Благодаря оттепели и «вязкости» земли, а также и вследствие тяжести кареты, которую с трудом тащили шесть лошадей, путешественники подвигались очень медленно. По мере того как солнце поднималось все выше и выше, стало так тепло, что панна Сенинская развязала ленточки своего капора, отодвинула его на затылок и начала расстегивать спереди свою лисью шубку.
— Неужели тебе так жарко? — спросила ее пани Винницкая.
— Весна, тетушка! Настоящая весна! — отвечала девушка.
В этот момент она была так хороша со своей высунувшейся из капора милой, слегка растрепанной головкой, со своими смеющимися глазками и розовым личиком, что суровые глаза пана Понговского тоже смягчились. Он смотрел на нее некоторое время, точно видел ее в первый раз в жизни, а затем сказал не то ей, не то самому себе:
— Ну да и ты не хуже весны! Ей-богу! А она улыбнулась ему в ответ.
— О как медленно мы едем, — проговорила она через минуту. — Страшно тяжелая дорога. Правда, говорят, что, если кому предстоит длинная дорога, тот должен обождать, пока она немного просохнет?
Лицо пана Гедеона снова омрачилось. Он ничего не ответил на вопрос и только, выглянув из кареты, коротко сказал:
— Едльня.
— Может быть, мы зайдем в костел? — спросила пани Винницкая.
— Нет, не зайдем, во-первых, потому, что костел, вероятно, закрыт, ибо ксендз поехал в Притык, а, во-вторых, потому, что он тяжко оскорбил меня, и я не подам ему руки, если он подойдет ко мне. — И, помолчав, прибавил: — А вас и тебя, Ануля, прошу ни в какие разговоры не вступать с ним.
Наступило минутное молчание. Вдруг за каретой раздалось шлепанье лошадиных копыт по грязи, которая с треском отрывалась от увязающих в ней ног, а затем громкие крики послышались с обеих сторон кареты.
— Челом, бьем челом!..
Это были братья Букоемские.
— Челом! — отвечал пан Понговский.
— Ваша милость, едете в Притык?
— Как ежегодно. Я думаю, что и вы к богослужению?
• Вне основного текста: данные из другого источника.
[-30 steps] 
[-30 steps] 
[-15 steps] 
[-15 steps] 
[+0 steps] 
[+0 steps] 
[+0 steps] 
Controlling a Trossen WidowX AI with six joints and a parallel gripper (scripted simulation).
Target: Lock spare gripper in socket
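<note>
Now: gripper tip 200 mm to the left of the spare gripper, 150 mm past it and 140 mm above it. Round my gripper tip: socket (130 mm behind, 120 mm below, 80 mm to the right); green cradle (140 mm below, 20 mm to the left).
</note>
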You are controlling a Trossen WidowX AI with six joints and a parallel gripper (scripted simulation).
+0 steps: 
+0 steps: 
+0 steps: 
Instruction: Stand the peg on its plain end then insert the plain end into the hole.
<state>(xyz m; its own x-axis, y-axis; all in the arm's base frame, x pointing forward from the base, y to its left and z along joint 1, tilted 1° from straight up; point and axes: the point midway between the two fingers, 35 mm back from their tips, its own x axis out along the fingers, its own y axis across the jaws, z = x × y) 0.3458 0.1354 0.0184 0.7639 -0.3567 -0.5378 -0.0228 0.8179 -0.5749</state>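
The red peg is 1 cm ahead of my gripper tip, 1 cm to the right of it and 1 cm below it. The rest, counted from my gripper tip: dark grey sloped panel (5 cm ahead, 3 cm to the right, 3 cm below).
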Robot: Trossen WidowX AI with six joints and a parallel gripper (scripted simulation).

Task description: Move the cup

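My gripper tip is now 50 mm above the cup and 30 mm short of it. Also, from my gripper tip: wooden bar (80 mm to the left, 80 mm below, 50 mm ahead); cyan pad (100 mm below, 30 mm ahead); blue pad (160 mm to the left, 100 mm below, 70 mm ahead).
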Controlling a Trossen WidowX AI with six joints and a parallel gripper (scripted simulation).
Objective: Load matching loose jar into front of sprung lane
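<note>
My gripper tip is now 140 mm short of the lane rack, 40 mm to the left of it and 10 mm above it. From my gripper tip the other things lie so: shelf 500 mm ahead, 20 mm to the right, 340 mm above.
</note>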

— Разумеется! — отвечал Марк. — Нужно перед войной очиститься от грехов.
— А не слишком ли это рано?
— Почему же слишком рано? — спросил Лука. — Что до сих пор нагрешили, то все после богомолья с плеч свалится, на то и богомолье. А что потом нагрешим, то уже ксендз перед врагом in partyculo mortis отпустит.
— Вы хотели, вероятно, сказать in articulo?